● **PROBLEM DETAILS**
Each line of the records below that holds "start" should be copied out.

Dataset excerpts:
- Opening Delimiter -

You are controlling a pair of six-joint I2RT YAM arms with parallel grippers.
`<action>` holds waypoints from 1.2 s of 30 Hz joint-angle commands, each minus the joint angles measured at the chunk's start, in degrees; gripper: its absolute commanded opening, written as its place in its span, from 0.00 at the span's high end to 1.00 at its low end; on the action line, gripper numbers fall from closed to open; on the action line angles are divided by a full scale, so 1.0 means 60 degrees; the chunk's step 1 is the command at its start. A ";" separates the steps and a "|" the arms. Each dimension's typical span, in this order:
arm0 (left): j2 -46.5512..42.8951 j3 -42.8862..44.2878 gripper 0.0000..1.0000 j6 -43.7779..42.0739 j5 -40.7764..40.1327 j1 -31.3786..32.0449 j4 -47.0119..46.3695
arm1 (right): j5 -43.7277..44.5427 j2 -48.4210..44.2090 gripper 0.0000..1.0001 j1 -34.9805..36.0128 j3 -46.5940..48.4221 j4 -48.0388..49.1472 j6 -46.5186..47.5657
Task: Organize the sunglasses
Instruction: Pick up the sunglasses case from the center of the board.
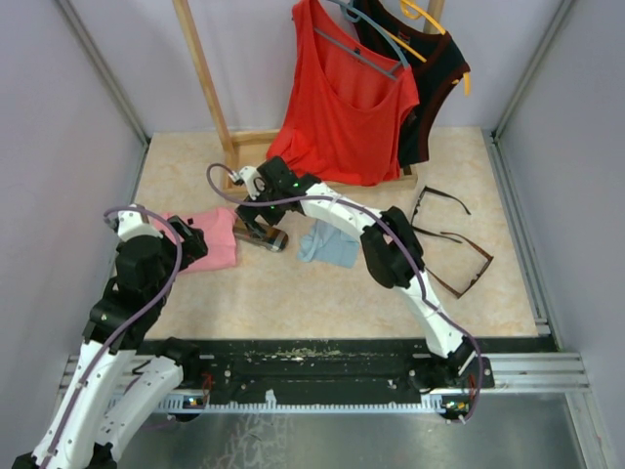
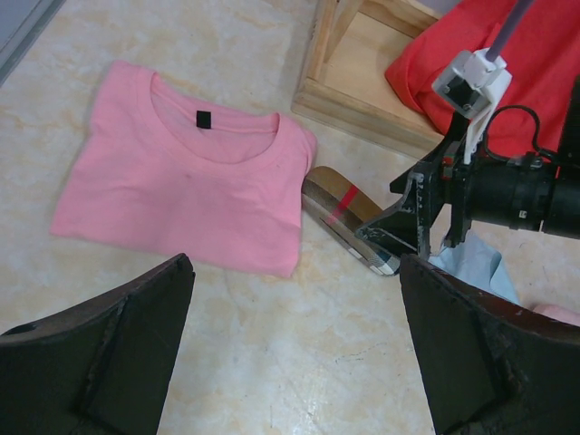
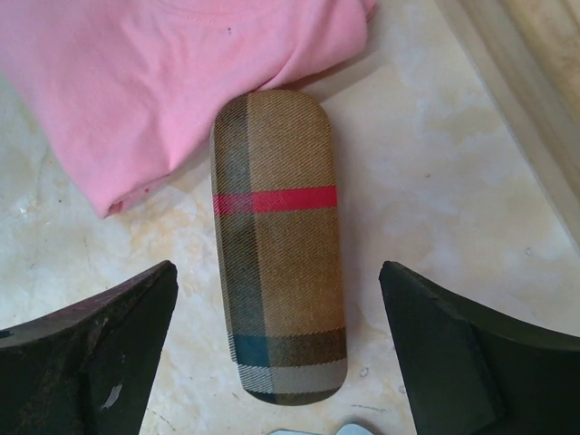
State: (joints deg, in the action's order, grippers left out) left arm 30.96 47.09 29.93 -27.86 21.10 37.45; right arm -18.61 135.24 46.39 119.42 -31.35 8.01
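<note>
Two pairs of sunglasses lie at the right of the table, arms unfolded: a black-framed pair [image 1: 435, 198] and, nearer, a reddish-brown pair [image 1: 473, 271]. Neither shows in the wrist views. My right gripper [image 1: 258, 219] reaches far across to the left and hangs open over a brown plaid case [image 3: 276, 236], its fingers on either side of the case's near end without touching it [image 3: 276, 272]. My left gripper [image 1: 191, 240] is open over bare table [image 2: 294, 272], just short of a folded pink T-shirt [image 2: 181, 181].
The plaid case [image 1: 268, 237] lies against the pink shirt's edge [image 1: 215, 244]. A light blue cloth [image 1: 327, 244] sits right of the case. A wooden rack base [image 2: 362, 100] stands behind, with a red top [image 1: 347, 98] and a black top [image 1: 439, 68] hanging on it.
</note>
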 commanded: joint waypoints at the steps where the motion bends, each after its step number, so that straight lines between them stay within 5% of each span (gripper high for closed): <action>1: 0.0035 -0.0063 0.00 -0.0048 0.0013 -0.0060 -0.0050 | -0.0343 0.0374 0.07 0.0213 0.0800 -0.0123 0.0279; 25: 0.0142 -0.0093 0.00 -0.0108 0.0188 -0.0061 -0.0129 | 0.0093 0.1152 0.16 0.0319 0.1482 -0.0770 0.0743; 36: 0.0143 -0.0100 0.00 -0.0123 0.0197 -0.0060 -0.0134 | -0.0001 0.1184 0.33 0.0317 0.1477 -0.0727 0.0678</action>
State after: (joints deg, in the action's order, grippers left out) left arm 31.97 46.78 29.78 -26.96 21.10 37.41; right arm -17.93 142.65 47.48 125.08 -36.71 11.84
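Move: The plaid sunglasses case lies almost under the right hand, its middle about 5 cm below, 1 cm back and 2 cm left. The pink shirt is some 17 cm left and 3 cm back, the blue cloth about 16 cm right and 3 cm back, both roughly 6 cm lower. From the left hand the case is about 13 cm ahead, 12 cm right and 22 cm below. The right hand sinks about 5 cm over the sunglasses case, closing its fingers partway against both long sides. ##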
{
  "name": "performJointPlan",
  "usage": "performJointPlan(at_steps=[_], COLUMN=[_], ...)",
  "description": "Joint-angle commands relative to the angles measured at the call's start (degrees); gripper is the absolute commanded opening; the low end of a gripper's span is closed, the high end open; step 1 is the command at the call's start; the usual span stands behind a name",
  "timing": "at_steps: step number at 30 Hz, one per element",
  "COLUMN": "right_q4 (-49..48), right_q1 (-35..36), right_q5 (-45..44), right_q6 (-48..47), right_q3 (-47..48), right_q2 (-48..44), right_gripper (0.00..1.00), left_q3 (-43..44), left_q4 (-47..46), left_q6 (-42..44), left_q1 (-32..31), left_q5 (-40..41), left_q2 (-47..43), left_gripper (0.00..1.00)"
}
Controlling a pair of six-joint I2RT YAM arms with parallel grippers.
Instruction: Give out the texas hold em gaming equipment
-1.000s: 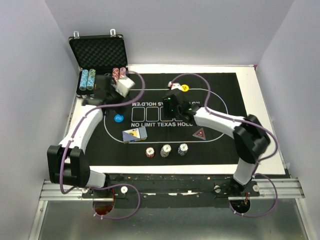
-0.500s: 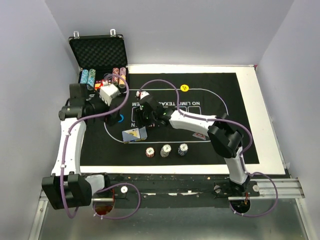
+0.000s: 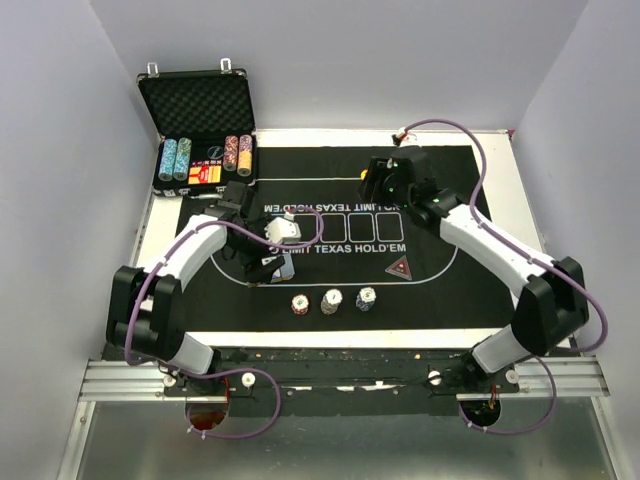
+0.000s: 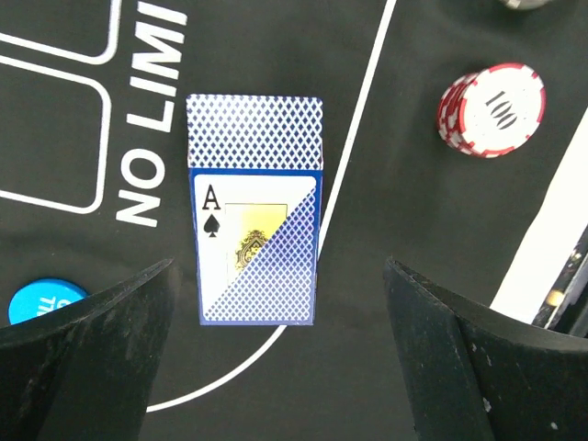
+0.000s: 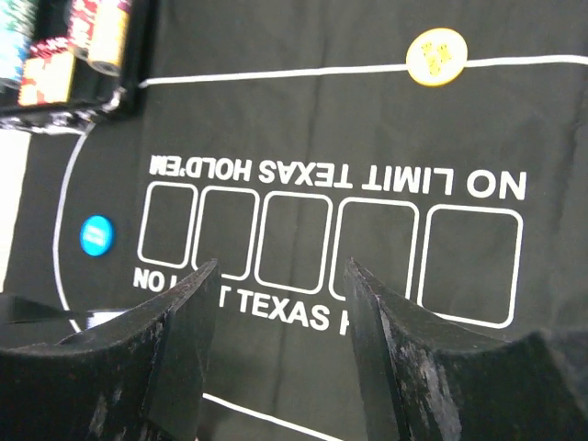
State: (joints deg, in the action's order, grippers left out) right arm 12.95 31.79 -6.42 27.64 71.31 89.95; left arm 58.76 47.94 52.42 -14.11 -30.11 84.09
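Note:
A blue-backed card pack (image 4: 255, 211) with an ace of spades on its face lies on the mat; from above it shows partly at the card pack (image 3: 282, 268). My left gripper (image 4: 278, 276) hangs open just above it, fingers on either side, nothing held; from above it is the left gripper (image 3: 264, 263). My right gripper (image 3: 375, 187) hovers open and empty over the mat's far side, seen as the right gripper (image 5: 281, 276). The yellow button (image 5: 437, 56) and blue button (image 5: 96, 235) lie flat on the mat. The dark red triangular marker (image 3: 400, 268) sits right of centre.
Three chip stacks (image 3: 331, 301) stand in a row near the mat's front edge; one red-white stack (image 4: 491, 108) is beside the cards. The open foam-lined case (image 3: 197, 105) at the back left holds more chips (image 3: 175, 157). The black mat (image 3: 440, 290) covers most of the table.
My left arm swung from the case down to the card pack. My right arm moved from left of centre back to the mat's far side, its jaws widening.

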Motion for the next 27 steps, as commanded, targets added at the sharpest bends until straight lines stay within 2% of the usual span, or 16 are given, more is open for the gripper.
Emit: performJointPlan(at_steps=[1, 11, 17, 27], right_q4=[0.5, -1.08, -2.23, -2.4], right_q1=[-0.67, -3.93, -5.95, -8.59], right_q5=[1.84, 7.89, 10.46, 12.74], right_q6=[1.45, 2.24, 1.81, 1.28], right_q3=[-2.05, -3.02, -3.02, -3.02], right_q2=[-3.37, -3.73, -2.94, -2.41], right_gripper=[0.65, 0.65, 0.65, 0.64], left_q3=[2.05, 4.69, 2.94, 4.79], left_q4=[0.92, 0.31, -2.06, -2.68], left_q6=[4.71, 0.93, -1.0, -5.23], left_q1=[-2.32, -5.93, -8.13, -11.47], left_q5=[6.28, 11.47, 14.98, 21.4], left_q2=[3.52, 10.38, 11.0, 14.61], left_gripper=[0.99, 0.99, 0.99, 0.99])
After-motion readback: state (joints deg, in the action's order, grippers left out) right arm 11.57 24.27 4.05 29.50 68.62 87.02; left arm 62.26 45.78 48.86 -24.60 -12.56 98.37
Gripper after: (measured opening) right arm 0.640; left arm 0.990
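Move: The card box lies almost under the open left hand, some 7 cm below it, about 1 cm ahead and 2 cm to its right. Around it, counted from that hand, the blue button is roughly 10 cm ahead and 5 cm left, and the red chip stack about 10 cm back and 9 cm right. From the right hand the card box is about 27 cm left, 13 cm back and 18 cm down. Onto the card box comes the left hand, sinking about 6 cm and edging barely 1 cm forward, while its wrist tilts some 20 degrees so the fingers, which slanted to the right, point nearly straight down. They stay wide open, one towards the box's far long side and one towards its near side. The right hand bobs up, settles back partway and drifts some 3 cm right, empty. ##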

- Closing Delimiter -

● **RESULT OF THIS EXERCISE**
`<action>` holds waypoints from 1.2 s of 30 Hz joint-angle commands, each minus the joint angles measured at the chunk's start, in degrees; gripper: its absolute commanded opening, written as its place in its span, from 0.00 at the span's high end to 1.00 at its low end; on the action line, gripper numbers fall from closed to open; on the action line angles are divided by a full scale, so 1.0 means 60 degrees; the chunk's step 1 is the command at its start. A ";" separates the steps and a "|" the arms. Each dimension's typical span, in this order:
  "description": "Joint-angle commands relative to the angles measured at the call's start (degrees); gripper is the absolute commanded opening; the low end of a gripper's span is closed, the high end open; step 1 is the command at the call's start; the usual span stands behind a name",

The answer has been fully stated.